Follow-up Questions:
How do you use dynamic voltage and frequency scaling (DVFS) in edge devices?
What techniques would you apply to reduce inference time without sacrificing much accuracy?
Expected Answer: The candidate should discuss using DVFS, optimizing models for reduced precision, and employing lightweight architectures like MobileNet or EfficientNet. They should also understand power-aware computing strategies like disabling non-essential cores during low-computation tasks or using neural architecture search (NAS) for optimizing models specific to hardware constraints.
8. Data Handling and Preprocessing for GIS in Robotics
Question: How do you handle large geospatial datasets in edge devices?
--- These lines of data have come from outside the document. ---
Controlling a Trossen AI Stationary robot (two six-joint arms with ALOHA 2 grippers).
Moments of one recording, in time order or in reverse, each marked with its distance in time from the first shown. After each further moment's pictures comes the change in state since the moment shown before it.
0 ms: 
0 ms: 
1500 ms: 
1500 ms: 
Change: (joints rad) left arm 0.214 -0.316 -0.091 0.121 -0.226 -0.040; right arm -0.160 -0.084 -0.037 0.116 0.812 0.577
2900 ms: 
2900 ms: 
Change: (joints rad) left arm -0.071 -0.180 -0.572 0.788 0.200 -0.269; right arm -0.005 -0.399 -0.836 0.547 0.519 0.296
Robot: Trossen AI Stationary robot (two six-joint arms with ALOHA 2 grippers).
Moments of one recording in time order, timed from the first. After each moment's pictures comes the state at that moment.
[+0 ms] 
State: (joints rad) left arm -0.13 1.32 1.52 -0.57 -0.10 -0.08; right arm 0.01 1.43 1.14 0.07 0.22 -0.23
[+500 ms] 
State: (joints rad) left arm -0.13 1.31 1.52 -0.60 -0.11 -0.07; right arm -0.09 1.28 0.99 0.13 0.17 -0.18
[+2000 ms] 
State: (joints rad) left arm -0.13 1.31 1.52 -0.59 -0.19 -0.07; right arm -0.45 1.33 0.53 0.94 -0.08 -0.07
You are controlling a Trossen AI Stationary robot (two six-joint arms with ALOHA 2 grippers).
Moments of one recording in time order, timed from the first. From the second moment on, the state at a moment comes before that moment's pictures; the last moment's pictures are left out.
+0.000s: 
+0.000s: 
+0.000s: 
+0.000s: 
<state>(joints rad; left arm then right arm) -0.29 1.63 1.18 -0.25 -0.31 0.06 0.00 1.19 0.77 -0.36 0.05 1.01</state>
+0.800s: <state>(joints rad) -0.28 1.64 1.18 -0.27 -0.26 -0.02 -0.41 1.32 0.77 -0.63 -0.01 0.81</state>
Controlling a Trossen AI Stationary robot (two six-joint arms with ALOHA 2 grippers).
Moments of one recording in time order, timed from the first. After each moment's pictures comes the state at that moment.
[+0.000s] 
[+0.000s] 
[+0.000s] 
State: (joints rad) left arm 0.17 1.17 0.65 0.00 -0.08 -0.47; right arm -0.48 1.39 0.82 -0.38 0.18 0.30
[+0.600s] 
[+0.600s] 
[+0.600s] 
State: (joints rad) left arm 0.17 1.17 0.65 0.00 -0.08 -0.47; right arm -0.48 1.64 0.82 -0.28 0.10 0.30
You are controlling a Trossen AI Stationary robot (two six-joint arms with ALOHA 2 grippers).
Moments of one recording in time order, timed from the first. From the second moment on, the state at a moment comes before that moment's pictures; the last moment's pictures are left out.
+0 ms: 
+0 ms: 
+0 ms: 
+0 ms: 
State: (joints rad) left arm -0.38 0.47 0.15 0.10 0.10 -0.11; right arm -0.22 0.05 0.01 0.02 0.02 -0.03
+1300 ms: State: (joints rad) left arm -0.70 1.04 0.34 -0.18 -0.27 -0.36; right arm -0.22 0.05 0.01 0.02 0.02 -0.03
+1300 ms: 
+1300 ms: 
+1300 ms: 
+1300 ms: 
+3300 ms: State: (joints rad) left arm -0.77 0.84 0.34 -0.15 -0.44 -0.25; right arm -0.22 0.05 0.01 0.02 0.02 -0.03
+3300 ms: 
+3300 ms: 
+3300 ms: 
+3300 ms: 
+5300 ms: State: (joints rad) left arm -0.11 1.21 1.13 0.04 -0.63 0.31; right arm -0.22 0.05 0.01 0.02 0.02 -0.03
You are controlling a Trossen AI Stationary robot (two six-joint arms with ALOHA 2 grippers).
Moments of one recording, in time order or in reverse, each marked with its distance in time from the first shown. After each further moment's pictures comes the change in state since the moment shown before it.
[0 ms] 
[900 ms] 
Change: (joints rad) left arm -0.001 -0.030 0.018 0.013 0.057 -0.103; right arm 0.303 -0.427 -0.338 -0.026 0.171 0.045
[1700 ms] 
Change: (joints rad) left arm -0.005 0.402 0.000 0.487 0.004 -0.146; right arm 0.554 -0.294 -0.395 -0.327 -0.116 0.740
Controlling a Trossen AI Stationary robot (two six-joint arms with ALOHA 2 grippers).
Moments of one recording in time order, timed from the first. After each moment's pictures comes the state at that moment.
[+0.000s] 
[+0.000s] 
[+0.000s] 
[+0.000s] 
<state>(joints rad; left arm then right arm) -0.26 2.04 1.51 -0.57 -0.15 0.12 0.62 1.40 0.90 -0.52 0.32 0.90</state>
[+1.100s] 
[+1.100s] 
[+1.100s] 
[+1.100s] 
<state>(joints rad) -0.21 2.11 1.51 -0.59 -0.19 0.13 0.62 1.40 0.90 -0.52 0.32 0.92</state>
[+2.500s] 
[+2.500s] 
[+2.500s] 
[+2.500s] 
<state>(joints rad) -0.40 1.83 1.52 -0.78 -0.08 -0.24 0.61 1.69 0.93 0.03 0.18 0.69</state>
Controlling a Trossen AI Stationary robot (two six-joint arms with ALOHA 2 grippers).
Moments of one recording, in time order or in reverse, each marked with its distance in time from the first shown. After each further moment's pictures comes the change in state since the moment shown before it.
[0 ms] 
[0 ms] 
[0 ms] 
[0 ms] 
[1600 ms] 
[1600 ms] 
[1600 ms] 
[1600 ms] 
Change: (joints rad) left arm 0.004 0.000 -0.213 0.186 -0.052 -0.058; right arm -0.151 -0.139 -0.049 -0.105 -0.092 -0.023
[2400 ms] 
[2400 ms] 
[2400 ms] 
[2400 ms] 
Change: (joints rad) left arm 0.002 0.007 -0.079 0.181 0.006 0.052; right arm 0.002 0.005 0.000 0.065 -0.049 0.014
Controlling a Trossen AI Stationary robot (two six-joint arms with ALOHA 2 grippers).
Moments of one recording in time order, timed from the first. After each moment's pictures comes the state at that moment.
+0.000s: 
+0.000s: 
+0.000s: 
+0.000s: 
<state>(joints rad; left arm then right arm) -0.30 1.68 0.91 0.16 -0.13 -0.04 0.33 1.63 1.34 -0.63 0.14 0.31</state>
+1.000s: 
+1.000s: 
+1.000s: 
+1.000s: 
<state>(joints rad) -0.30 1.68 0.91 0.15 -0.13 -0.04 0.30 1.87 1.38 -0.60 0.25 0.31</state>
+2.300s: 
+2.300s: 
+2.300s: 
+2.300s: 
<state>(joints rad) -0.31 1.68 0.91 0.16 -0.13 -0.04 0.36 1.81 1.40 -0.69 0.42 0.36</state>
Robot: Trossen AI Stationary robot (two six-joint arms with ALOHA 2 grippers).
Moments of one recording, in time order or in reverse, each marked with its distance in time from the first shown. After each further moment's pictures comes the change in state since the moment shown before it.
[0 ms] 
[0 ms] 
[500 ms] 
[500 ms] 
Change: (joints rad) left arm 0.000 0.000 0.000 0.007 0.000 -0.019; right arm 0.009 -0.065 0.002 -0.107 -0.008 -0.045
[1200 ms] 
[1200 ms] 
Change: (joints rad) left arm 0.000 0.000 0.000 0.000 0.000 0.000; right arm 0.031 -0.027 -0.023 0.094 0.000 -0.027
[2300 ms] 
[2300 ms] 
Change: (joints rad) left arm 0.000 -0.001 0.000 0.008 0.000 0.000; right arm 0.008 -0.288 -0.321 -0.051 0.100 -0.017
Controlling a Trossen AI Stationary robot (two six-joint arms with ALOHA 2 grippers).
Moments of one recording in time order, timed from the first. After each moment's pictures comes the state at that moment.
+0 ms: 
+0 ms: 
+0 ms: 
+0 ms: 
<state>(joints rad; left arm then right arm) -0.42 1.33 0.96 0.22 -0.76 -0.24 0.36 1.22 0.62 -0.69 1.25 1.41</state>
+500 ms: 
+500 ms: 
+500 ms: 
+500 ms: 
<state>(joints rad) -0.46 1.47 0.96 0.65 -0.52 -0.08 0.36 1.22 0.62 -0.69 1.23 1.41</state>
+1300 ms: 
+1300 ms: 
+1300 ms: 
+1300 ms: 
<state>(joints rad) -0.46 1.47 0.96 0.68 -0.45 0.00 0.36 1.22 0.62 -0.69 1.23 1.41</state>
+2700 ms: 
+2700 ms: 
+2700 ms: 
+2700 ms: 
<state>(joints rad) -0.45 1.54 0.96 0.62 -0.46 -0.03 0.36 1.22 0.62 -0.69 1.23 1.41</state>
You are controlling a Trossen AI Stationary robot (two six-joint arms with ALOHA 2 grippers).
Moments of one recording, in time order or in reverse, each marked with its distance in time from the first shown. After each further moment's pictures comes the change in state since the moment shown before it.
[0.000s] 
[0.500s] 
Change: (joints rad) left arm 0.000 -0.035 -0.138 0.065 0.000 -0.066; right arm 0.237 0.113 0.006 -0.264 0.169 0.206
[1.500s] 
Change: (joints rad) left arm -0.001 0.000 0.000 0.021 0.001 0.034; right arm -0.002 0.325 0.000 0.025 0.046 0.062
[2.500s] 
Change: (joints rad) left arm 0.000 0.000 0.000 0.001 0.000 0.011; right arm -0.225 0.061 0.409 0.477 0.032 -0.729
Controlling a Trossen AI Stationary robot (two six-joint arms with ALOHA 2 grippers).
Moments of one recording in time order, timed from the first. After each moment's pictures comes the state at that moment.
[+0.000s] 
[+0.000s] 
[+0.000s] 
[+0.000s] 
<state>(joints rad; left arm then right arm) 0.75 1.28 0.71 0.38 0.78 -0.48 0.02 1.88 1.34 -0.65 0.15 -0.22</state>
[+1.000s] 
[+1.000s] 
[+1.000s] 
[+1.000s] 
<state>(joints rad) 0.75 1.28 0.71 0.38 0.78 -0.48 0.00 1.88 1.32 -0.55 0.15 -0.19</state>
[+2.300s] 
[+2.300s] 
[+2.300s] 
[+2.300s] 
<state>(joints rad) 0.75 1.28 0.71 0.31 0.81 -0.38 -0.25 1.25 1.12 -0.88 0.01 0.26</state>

What preprocessing steps do you take to optimize data for real-time use?
Follow-up Questions:
How do you integrate geospatial data with ROS for navigation and path planning?
What techniques do you use for efficient data storage and retrieval in constrained environments?
Expected Answer: A qualified candidate would talk about downsampling large datasets, compressing point clouds, and using optimized storage formats like GeoTIFF for raster data. They should also explain spatial indexing (e.g., R-trees) and how to leverage ROS plugins for handling large map data.
9. Model-Driven Development and Testing
Question: How do you ensure the robustness and reliability of a perception model deployed on a robotic platform? Explain how you handle model updates and versioning.
Follow-up Questions:
What’s your approach to testing and validating models before deployment in production environments?
How do you manage continuous integration/continuous deployment (CI/CD) for models in a robotics application?
Expected Answer: The candidate should mention unit testing, simulation environments (e.g., Gazebo), and using real-world scenarios for model validation. They should also discuss implementing CI/CD pipelines for models, automated regression testing, and strategies for rolling out model updates without service disruption.
These deeper questions will give you a better sense of the candidate's expertise in advanced topics relevant to robotics perception, edge AI, and real-time systems.